*WHAT THE TASK REQUIRES:* Start the output with the opening line of the listing below and continue, reproducing each line exactly, up to and including the line that contains "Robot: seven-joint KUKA".

*GIVEN MATERIAL:*

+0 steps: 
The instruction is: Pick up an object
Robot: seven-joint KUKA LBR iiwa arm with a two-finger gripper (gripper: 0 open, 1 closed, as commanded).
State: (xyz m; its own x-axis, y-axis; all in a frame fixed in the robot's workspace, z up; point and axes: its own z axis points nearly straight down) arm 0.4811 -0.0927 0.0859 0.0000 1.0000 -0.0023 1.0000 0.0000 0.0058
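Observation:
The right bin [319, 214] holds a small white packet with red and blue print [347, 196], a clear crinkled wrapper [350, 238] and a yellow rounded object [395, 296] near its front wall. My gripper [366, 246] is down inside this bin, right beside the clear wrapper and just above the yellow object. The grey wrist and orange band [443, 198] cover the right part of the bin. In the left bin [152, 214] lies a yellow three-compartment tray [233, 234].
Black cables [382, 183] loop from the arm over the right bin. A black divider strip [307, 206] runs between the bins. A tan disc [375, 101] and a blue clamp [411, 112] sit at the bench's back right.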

*REPLY:*
+0 steps: 
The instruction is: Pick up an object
Robot: seven-joint KUKA LBR iiwa arm with a two-finger gripper (gripper: 0 open, 1 closed, as commanded).

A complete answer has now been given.